Антрополог Александр Панченко опубликовал в эстонском издании Postimees текст, посвященный анализу своеобразного культа, выстроенного в современной России вокруг памяти о Великой Отечественной войне.
«…масштабные официальные ритуалы, связанные с памятью о Второй мировой войне, появились в СССР довольно поздно — только в эпоху Брежнева. Государственный проект по созданию развитой системы "советской обрядности" был задуман еще при его предшественнике Хрущеве и с разной степенью успеха воплощался в жизнь на протяжении всех последних советских десятилетий. Однако ритуалы военной памяти даже на этом фоне занимают особое место.

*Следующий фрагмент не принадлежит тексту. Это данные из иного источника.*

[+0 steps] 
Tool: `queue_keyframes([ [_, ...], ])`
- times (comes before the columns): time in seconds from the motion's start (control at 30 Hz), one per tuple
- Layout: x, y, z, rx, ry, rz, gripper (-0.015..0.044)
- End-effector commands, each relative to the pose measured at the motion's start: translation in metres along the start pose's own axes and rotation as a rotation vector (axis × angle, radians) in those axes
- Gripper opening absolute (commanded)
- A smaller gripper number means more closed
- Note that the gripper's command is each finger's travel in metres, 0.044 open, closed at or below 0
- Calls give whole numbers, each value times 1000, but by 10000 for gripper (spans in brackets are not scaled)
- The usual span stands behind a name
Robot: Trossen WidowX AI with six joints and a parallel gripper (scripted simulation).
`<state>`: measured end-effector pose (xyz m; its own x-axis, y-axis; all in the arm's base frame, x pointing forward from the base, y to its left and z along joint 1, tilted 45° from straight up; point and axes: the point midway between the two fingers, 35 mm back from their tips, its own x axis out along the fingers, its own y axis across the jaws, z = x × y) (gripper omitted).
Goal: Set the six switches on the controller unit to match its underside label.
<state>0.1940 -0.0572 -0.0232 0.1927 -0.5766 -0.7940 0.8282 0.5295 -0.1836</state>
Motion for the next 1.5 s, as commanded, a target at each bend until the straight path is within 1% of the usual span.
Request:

Вероятно, "память о войне" вообще была не столько дополнением, сколько своеобразной антитезой идеологии ожидаемого коммунистического рая. Чем меньше люди верили в наступление "светлого будущего", чем условнее и декоративнее казались им партийные ритуалы, тем больший ореол подлинности окружал праздник 9 Мая и другие военные даты. <…>
В 1990-е годы и коммунистические, и военные обряды и мифы начали, казалось бы, довольно быстро исчезать из публичной жизни российского общества. Вскоре, однако, всё изменилось. Похоже, что Путин в начале своего правления представлял себя кем-то вроде князя Владимира Святославича, которому нужно выбрать и принять новую государственную религию. <…>
Уже не одно тысячелетие люди стараются выстроить со своими умершими предками и родственниками сложную систему ритуальных отношений, одновременно и сохраняющих связи, и проводящих границу между мирами живых и мертвых. Нарушение этих обрядовых норм и практик обычно создает общественную тревогу и растерянность. Поэтому ритуалы коммеморации — коллективного поминовения безымянных жертв войн, геноцида и массовых убийств — остаются значимыми для многих современных культур. И в позднем СССР, и в постсоветских странах эта значимость была вполне очевидной.
Не берусь судить о подлинных побуждениях Путина, его пропагандистов и политтехнологов, однако ясно, что в какой-то момент они осознали потенциал этих обрядов в качестве "точки сборки" российского общества. <…>
Довольно интенсивно "религия победы" использовала и советские художественные и публицистические клише, где фигурировали жестокие и бесчеловечные враги-нацисты, а также их жертвы, расстающиеся с жизнью или жестоко страдающие во имя счастья своего народа и потомков. В результате сложилась довольно стройная ритуально-мифологическая система, чье моральное значение для современных россиян объяснялось и генеалогически — при помощи образа предков, даровавших им возможность жизни, — и за счет конспирологических страхов, трактующих западное общество как постоянную угрозу социальному и моральному облику русских и россиян».